Instructions to follow:
The reply should consist of the entire listing, word for word.

====== Extracted data ======

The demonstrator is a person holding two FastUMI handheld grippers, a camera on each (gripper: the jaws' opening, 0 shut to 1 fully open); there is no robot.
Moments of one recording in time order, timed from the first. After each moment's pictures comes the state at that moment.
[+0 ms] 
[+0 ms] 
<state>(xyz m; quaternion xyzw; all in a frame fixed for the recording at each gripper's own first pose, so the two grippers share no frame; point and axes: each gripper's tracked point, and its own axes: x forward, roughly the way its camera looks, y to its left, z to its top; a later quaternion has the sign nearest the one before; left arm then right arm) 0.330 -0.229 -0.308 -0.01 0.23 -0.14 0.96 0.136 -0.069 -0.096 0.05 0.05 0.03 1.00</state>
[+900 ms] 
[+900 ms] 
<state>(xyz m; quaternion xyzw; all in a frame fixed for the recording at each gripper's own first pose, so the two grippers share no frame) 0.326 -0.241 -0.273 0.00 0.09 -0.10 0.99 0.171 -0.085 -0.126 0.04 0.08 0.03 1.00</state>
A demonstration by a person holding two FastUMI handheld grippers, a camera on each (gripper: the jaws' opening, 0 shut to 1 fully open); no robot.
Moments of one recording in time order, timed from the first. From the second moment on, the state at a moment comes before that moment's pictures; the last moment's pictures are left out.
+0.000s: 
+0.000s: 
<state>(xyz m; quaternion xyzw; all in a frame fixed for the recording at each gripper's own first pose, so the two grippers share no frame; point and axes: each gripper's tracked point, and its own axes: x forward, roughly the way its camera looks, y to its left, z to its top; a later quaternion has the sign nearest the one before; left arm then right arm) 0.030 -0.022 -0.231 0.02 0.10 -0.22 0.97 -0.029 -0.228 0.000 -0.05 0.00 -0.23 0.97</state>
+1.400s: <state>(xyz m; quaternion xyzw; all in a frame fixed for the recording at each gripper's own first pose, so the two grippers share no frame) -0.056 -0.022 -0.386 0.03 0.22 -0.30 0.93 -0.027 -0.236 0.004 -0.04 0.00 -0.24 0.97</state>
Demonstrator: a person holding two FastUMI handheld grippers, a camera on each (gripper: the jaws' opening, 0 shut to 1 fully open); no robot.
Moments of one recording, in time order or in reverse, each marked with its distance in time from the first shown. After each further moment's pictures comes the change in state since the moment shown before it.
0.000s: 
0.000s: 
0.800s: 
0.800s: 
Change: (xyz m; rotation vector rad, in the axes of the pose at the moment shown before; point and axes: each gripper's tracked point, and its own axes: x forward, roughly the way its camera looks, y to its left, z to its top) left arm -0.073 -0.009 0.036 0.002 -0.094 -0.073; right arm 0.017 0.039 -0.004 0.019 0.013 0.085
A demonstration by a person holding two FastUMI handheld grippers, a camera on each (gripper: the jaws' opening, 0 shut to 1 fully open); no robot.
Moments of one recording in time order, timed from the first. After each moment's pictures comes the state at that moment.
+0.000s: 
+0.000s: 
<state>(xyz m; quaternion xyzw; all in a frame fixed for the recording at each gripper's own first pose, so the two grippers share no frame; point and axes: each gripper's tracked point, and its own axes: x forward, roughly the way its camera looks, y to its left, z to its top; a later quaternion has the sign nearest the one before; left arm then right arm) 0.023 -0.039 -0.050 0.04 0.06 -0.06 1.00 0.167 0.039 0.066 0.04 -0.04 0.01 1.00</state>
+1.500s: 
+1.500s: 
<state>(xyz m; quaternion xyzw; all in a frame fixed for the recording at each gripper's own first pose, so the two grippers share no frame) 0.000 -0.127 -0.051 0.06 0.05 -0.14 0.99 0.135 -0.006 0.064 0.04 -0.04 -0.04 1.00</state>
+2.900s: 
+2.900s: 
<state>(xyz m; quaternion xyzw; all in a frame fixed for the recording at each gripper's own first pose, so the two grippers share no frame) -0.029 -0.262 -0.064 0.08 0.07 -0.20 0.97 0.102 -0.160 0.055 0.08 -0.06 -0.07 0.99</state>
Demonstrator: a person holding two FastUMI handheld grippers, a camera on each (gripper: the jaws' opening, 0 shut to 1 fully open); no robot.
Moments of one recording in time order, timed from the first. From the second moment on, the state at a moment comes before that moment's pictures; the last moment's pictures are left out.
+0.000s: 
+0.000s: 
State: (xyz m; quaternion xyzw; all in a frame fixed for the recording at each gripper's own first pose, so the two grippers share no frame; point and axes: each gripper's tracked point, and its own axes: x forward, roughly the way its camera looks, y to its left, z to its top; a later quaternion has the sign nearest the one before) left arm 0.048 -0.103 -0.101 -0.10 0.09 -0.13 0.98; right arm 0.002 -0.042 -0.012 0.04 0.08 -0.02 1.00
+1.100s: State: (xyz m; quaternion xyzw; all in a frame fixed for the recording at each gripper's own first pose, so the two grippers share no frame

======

Your response:
The demonstrator is a person holding two FastUMI handheld grippers, a camera on each (gripper: the jaws' opening, 0 shut to 1 fully open); there is no robot.
Moments of one recording in time order, timed from the first. After each moment's pictures comes the state at that moment.
[+0 ms] 
[+0 ms] 
<state>(xyz m; quaternion xyzw; all in a frame fixed for the recording at each gripper's own first pose, so the two grippers share no frame; point and axes: each gripper's tracked point, and its own axes: x forward, roughly the way its camera looks, y to its left, z to its top; a later quaternion has the sign nearest the one before; left arm then right arm) 0.330 -0.229 -0.308 -0.01 0.23 -0.14 0.96 0.136 -0.069 -0.096 0.05 0.05 0.03 1.00</state>
[+900 ms] 
[+900 ms] 
<state>(xyz m; quaternion xyzw; all in a frame fixed for the recording at each gripper's own first pose, so the two grippers share no frame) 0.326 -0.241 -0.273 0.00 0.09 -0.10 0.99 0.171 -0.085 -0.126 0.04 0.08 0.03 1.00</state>
A demonstration by a person holding two FastUMI handheld grippers, a camera on each (gripper: the jaws' opening, 0 shut to 1 fully open); no robot.
Moments of one recording in time order, timed from the first. From the second moment on, the state at a moment comes before that moment's pictures; the last moment's pictures are left out.
+0.000s: 
+0.000s: 
<state>(xyz m; quaternion xyzw; all in a frame fixed for the recording at each gripper's own first pose, so the two grippers share no frame; point and axes: each gripper's tracked point, and its own axes: x forward, roughly the way its camera looks, y to its left, z to its top; a later quaternion has the sign nearest the one before; left arm then right arm) 0.030 -0.022 -0.231 0.02 0.10 -0.22 0.97 -0.029 -0.228 0.000 -0.05 0.00 -0.23 0.97</state>
+1.400s: <state>(xyz m; quaternion xyzw; all in a frame fixed for the recording at each gripper's own first pose, so the two grippers share no frame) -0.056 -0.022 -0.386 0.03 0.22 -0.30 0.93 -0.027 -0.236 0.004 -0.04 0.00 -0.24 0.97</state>
Demonstrator: a person holding two FastUMI handheld grippers, a camera on each (gripper: the jaws' opening, 0 shut to 1 fully open); no robot.
Moments of one recording, in time order or in reverse, each marked with its distance in time from the first shown. After each further moment's pictures comes the change in state since the moment shown before it.
0.000s: 
0.000s: 
0.800s: 
0.800s: 
Change: (xyz m; rotation vector rad, in the axes of the pose at the moment shown before; point and axes: each gripper's tracked point, and its own axes: x forward, roughly the way its camera looks, y to its left, z to its top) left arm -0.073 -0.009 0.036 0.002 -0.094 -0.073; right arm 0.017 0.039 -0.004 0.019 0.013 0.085
A demonstration by a person holding two FastUMI handheld grippers, a camera on each (gripper: the jaws' opening, 0 shut to 1 fully open); no robot.
Moments of one recording in time order, timed from the first. After each moment's pictures comes the state at that moment.
+0.000s: 
+0.000s: 
<state>(xyz m; quaternion xyzw; all in a frame fixed for the recording at each gripper's own first pose, so the two grippers share no frame; point and axes: each gripper's tracked point, and its own axes: x forward, roughly the way its camera looks, y to its left, z to its top; a later quaternion has the sign nearest the one before; left arm then right arm) 0.023 -0.039 -0.050 0.04 0.06 -0.06 1.00 0.167 0.039 0.066 0.04 -0.04 0.01 1.00</state>
+1.500s: 
+1.500s: 
<state>(xyz m; quaternion xyzw; all in a frame fixed for the recording at each gripper's own first pose, so the two grippers share no frame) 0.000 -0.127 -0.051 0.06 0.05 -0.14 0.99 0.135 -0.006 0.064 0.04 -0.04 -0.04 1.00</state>
+2.900s: 
+2.900s: 
<state>(xyz m; quaternion xyzw; all in a frame fixed for the recording at each gripper's own first pose, so the two grippers share no frame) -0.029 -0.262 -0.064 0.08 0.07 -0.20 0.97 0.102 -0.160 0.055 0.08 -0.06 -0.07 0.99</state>
Demonstrator: a person holding two FastUMI handheld grippers, a camera on each (gripper: the jaws' opening, 0 shut to 1 fully open); no robot.
Moments of one recording in time order, timed from the first. From the second moment on, the state at a moment comes before that moment's pictures; the last moment's pictures are left out.
+0.000s: 
+0.000s: 
State: (xyz m; quaternion xyzw; all in a frame fixed for the recording at each gripper's own first pose, so the two grippers share no frame; point and axes: each gripper's tracked point, and its own axes: x forward, roughly the way its camera looks, y to its left, z to its top; a later quaternion has the sign nearest the one before) left arm 0.048 -0.103 -0.101 -0.10 0.09 -0.13 0.98; right arm 0.002 -0.042 -0.012 0.04 0.08 -0.02 1.00
+1.100s: State: (xyz m; quaternion xyzw; all in a frame fixed for the recording at each gripper's own first pose, so the two grippers share no frame

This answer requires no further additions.